Universal Spectral Tokenization via Self-Supervised Panchromatic Representation Learning
This work addresses the problem of fragmented spectral data analysis in astronomy, enabling better information pooling across datasets, though it is incremental in extending self-supervised methods to this domain.
The authors tackled the challenge of unifying heterogeneous astronomical spectra across different resolutions and domains by developing a self-supervised deep learning model that processes spectra directly on their native grids, producing aligned and meaningful representations. They demonstrated that this single model achieves competitive performance across various downstream tasks, suggesting its potential as a building block for foundation models in astronomy and other scientific domains.
Sequential scientific data span many resolutions and domains, and unifying them into a common representation is a key step toward developing foundation models for the sciences.
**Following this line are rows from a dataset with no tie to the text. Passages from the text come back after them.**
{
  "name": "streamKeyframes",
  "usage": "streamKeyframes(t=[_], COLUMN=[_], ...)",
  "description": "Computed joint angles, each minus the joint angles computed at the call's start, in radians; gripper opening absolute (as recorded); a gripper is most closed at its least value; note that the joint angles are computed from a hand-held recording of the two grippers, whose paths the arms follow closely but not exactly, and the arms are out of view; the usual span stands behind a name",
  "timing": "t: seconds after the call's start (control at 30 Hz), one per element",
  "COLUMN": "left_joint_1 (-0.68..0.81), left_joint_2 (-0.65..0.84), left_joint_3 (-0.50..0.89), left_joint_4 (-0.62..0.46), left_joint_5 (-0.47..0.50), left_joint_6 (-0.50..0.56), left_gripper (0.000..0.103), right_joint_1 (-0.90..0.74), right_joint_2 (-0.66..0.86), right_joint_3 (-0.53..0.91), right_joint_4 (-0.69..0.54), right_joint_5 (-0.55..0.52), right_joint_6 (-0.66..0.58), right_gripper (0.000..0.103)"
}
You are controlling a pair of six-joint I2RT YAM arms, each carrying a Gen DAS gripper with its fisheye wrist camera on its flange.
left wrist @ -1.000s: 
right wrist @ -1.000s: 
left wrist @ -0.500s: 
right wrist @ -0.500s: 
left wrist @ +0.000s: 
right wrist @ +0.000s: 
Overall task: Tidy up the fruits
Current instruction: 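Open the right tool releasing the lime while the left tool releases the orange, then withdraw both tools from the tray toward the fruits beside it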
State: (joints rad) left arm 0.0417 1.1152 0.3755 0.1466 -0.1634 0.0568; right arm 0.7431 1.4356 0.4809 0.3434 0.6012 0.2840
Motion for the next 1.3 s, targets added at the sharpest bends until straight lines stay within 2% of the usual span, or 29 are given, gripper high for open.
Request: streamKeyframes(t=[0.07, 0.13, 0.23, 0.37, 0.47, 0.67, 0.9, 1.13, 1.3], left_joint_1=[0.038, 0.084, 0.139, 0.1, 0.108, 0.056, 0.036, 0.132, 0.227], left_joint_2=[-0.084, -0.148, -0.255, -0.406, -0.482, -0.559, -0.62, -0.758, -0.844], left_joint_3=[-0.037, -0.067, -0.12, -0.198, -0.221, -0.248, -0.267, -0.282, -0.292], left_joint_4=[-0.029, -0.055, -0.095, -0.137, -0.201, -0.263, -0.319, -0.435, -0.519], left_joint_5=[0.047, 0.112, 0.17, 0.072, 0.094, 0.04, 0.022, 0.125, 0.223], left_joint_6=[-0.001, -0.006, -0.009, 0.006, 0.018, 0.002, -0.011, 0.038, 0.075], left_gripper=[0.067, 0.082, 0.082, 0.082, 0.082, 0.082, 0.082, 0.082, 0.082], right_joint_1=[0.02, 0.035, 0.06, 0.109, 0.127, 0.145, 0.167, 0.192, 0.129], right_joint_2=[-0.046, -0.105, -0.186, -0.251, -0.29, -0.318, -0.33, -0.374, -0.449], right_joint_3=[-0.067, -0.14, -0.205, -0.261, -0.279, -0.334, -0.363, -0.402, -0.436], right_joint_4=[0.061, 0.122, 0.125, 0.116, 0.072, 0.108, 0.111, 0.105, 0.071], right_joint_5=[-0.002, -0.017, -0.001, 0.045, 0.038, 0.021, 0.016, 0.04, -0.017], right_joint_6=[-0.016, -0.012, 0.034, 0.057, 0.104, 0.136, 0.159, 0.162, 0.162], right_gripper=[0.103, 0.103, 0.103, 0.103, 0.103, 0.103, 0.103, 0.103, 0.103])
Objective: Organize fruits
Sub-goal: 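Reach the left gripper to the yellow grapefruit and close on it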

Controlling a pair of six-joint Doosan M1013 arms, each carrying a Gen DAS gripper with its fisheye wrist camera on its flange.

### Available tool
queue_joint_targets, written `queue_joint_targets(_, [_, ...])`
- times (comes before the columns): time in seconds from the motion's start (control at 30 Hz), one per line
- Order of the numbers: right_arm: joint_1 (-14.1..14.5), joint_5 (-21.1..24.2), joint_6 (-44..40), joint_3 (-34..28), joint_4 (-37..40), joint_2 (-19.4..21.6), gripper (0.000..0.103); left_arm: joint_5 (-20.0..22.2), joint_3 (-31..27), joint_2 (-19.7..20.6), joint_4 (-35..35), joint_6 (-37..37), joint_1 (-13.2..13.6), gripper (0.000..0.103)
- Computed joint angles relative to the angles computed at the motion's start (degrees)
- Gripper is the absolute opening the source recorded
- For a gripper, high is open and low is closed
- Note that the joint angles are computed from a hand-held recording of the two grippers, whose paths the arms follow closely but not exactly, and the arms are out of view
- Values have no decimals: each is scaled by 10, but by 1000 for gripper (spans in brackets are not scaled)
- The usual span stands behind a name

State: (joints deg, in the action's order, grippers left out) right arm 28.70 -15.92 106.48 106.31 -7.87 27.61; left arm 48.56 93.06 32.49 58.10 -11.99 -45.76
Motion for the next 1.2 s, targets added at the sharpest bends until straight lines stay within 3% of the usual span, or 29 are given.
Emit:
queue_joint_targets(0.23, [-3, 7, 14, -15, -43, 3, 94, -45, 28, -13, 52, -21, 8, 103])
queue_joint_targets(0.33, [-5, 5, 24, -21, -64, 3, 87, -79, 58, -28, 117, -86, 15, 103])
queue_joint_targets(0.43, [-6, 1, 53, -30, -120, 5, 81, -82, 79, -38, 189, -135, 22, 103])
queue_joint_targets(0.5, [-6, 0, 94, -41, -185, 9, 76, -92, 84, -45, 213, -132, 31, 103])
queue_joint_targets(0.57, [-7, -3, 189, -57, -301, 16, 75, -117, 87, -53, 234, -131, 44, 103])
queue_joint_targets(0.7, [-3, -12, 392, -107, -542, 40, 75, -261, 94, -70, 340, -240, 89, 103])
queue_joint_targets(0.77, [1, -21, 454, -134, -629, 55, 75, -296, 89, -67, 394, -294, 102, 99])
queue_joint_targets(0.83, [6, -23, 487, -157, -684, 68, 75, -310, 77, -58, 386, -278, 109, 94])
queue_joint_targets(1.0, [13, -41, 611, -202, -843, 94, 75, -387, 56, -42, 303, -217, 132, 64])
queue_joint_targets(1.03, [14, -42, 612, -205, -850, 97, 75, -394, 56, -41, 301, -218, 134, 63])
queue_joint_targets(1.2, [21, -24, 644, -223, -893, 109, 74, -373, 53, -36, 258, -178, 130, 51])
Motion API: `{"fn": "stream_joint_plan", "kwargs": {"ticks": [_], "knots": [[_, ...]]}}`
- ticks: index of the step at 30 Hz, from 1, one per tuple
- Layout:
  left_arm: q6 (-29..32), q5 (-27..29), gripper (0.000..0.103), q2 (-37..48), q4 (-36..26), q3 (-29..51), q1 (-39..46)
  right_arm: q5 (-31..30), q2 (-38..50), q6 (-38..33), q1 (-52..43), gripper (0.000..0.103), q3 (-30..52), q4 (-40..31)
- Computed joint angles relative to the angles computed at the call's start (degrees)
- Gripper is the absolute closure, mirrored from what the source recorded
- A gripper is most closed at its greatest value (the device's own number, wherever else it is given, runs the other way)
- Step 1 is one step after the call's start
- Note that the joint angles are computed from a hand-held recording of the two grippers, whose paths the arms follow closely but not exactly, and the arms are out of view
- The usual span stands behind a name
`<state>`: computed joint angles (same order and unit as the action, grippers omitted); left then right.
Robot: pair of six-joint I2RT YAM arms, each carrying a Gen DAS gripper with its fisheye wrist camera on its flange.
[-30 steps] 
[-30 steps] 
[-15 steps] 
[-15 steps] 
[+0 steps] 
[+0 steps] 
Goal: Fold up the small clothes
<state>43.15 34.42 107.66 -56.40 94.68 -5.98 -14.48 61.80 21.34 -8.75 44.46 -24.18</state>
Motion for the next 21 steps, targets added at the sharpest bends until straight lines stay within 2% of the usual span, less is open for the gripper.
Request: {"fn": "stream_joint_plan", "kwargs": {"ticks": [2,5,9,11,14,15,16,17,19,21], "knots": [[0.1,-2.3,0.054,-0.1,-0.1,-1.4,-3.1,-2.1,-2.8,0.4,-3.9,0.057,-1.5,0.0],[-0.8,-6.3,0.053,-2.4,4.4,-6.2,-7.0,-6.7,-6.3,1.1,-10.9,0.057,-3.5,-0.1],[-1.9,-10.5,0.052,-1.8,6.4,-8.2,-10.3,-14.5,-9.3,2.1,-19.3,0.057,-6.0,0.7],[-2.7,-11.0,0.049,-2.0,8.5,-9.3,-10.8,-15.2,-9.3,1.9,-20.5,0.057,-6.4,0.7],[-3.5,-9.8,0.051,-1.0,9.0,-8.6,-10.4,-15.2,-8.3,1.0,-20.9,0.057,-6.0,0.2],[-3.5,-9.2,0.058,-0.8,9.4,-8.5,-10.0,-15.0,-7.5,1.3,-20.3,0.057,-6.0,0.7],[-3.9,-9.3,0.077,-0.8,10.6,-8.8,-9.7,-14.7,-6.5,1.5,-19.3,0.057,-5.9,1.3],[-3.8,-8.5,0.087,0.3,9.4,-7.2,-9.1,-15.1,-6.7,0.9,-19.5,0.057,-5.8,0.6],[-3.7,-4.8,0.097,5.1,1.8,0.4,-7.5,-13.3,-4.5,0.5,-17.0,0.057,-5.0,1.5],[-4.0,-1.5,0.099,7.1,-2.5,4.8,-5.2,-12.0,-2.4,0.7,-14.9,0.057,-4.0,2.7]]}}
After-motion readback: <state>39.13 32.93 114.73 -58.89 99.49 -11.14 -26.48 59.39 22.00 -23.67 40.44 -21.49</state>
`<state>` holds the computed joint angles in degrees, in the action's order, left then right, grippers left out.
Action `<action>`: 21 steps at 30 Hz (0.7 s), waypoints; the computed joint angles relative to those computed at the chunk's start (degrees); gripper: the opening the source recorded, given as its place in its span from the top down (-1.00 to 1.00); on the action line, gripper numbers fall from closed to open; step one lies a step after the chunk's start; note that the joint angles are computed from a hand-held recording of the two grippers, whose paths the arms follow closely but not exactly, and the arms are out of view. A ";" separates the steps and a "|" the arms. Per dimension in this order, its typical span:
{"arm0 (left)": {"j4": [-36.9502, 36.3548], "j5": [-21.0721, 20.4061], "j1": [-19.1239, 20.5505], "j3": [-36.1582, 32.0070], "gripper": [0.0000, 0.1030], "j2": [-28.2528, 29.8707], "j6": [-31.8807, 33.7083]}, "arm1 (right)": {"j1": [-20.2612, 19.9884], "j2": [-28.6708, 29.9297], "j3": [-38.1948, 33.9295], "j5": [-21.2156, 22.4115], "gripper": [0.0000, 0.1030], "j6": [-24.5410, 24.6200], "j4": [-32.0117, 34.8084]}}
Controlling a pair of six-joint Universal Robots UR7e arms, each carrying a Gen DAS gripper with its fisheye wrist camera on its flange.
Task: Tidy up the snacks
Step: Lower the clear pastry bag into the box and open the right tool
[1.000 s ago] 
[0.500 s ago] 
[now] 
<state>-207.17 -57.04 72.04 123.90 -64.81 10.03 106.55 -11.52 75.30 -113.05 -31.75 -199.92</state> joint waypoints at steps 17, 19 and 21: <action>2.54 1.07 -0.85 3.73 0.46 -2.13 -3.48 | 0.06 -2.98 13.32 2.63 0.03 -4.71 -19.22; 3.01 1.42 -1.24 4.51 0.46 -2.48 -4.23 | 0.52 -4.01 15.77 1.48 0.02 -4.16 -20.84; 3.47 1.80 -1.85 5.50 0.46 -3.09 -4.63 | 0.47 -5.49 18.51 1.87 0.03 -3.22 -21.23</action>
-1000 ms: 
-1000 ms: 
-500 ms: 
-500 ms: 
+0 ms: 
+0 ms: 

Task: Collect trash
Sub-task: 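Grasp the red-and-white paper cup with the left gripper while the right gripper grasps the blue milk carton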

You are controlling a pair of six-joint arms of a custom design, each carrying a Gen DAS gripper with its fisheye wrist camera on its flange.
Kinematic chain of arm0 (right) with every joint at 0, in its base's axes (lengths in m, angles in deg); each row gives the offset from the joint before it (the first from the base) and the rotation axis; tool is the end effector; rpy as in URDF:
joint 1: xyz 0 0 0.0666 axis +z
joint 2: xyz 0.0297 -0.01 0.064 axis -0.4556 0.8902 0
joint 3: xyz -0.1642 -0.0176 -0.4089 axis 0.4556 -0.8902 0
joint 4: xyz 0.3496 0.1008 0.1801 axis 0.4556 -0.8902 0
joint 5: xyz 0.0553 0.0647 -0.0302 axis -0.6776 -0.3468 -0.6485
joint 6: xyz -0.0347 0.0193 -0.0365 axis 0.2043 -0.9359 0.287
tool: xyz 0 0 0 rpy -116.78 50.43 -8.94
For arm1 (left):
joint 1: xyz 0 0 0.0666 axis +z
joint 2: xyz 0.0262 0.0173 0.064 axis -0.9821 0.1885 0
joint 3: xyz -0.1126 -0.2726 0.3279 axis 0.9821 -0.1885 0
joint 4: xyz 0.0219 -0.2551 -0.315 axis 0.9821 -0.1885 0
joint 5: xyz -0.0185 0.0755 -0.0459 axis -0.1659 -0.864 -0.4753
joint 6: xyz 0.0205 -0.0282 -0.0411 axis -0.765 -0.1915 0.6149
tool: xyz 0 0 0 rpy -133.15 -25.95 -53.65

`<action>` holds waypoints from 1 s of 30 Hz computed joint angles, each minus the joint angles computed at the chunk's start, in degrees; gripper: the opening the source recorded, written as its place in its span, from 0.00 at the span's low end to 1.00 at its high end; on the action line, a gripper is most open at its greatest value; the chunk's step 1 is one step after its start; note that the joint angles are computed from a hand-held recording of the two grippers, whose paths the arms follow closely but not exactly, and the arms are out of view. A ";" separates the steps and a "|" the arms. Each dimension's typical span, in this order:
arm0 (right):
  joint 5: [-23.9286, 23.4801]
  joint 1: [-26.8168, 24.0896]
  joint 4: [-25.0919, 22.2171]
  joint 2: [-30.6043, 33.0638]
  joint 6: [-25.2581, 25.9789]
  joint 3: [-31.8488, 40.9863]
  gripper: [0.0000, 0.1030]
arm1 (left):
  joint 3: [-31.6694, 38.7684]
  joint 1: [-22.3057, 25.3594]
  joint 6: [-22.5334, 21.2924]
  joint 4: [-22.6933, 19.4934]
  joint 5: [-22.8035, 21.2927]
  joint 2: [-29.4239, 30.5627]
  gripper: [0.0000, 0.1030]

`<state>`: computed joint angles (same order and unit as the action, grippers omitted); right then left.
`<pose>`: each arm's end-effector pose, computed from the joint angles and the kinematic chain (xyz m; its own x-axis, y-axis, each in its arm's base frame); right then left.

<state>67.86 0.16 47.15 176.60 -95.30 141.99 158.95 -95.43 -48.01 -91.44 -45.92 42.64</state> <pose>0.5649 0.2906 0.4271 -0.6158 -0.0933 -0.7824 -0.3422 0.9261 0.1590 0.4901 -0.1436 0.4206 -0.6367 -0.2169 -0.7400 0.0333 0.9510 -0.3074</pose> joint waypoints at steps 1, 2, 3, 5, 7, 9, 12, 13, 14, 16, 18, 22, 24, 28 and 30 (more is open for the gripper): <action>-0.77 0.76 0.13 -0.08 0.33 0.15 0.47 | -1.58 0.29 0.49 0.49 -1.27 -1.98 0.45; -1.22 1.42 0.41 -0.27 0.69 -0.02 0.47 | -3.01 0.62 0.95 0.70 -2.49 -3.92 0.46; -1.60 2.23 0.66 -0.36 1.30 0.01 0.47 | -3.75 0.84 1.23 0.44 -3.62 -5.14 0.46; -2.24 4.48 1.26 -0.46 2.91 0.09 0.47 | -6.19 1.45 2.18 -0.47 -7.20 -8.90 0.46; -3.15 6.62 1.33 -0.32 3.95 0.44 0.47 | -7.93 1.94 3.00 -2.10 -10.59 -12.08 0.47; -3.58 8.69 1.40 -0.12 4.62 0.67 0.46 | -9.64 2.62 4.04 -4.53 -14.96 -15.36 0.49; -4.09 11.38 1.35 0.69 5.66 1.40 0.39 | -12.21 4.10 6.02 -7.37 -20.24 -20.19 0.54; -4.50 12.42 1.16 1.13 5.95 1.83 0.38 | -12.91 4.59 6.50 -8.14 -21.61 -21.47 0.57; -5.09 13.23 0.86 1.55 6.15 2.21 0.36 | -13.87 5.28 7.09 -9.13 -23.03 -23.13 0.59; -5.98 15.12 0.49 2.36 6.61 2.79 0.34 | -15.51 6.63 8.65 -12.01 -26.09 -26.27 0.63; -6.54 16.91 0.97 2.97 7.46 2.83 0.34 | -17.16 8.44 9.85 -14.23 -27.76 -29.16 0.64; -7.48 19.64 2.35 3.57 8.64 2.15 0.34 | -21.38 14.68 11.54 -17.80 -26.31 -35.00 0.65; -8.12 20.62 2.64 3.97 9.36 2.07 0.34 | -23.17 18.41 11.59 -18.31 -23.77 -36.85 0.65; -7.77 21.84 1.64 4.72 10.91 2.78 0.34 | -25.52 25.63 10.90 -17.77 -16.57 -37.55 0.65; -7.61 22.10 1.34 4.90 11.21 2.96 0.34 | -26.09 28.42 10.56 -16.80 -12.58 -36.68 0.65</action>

Astronomical spectra exemplify this challenge: massive surveys have collected millions of spectra across a wide range of wavelengths and resolutions, yet analyses remain fragmented across spectral domains (e.g., optical vs. infrared) and object types (e.g., stars vs. galaxies), limiting the ability to pool information across datasets. We present a deep learning model that jointly learns from heterogeneous spectra in a self-supervised manner. Our universal spectral tokenizer processes spectra from a variety of object types and resolutions directly on their native wavelength grids, producing intrinsically aligned, homogeneous, and physically meaningful representations that can be efficiently adapted to achieve competitive performance across a range of downstream tasks. For the first time, we demonstrate that a single model can unify spectral data across resolutions and domains, suggesting that our model can serve as a powerful building block for foundation models in astronomy -- and potentially extend to other scientific domains with heterogeneous sequential data, such as climate and healthcare.